ABOUT THIS EXERCISE. Can the lines below, from the one that holds "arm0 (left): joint" to the very end, be echoed exactly, with both ends included and no pictures?

DATA EXTRACT.
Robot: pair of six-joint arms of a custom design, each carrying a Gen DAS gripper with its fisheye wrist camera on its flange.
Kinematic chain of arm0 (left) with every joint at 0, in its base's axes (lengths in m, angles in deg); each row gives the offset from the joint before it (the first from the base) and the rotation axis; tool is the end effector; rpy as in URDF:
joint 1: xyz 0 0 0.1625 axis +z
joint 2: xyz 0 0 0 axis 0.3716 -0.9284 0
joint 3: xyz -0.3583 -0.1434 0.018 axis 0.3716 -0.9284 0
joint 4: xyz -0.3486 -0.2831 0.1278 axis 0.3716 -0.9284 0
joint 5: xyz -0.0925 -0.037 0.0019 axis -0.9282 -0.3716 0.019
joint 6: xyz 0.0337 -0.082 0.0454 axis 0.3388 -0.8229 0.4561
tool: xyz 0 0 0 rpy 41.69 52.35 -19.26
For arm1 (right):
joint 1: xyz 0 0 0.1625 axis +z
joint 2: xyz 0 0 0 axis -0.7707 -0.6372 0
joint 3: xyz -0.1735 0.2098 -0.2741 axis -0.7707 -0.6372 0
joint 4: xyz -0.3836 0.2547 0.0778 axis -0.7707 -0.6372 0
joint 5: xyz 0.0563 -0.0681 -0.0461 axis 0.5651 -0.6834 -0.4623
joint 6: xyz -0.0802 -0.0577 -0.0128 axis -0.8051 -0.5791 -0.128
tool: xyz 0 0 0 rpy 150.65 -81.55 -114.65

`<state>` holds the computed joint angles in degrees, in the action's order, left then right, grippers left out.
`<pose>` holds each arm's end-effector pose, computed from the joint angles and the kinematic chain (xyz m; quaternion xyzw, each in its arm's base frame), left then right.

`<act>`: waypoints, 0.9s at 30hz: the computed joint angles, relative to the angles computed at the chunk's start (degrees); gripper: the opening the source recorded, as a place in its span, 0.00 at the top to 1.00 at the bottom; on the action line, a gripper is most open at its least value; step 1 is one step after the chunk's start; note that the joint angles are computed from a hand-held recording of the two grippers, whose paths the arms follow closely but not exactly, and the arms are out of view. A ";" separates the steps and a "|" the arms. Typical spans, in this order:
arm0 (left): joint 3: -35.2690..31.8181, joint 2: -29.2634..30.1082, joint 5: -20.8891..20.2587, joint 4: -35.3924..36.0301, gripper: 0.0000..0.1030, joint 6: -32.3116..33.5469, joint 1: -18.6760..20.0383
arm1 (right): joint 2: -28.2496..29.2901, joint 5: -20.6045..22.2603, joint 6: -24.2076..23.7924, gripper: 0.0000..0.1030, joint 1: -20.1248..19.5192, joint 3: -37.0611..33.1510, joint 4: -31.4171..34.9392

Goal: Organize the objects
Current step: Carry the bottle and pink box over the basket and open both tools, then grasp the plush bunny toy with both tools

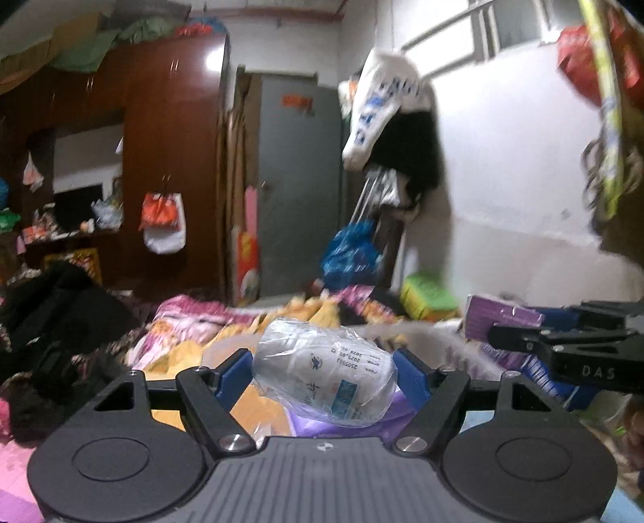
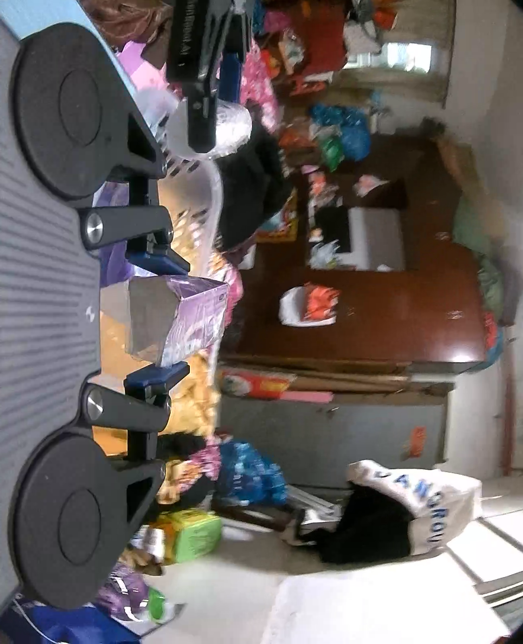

FINISHED EXERCISE.
arm0 (left): joint 3: -35.2690..31.8181, joint 2: -29.2634..30.1082, joint 5: -20.8891..20.2587, joint 4: -35.3924..36.0301, gripper: 0.0000..0.1030, joint 6: -32.3116..33.5469, joint 1: -18.6760..20.0383
arm1 (right): joint 2: -28.2496..29.2901, joint 5: -20.6045..22.2603, joint 6: -24.2076..23.7924, gripper: 0.0000..0.1030, joint 1: -20.1248..19.5192, joint 3: -37.0611..33.1510, joint 4: -31.4171..34.9392

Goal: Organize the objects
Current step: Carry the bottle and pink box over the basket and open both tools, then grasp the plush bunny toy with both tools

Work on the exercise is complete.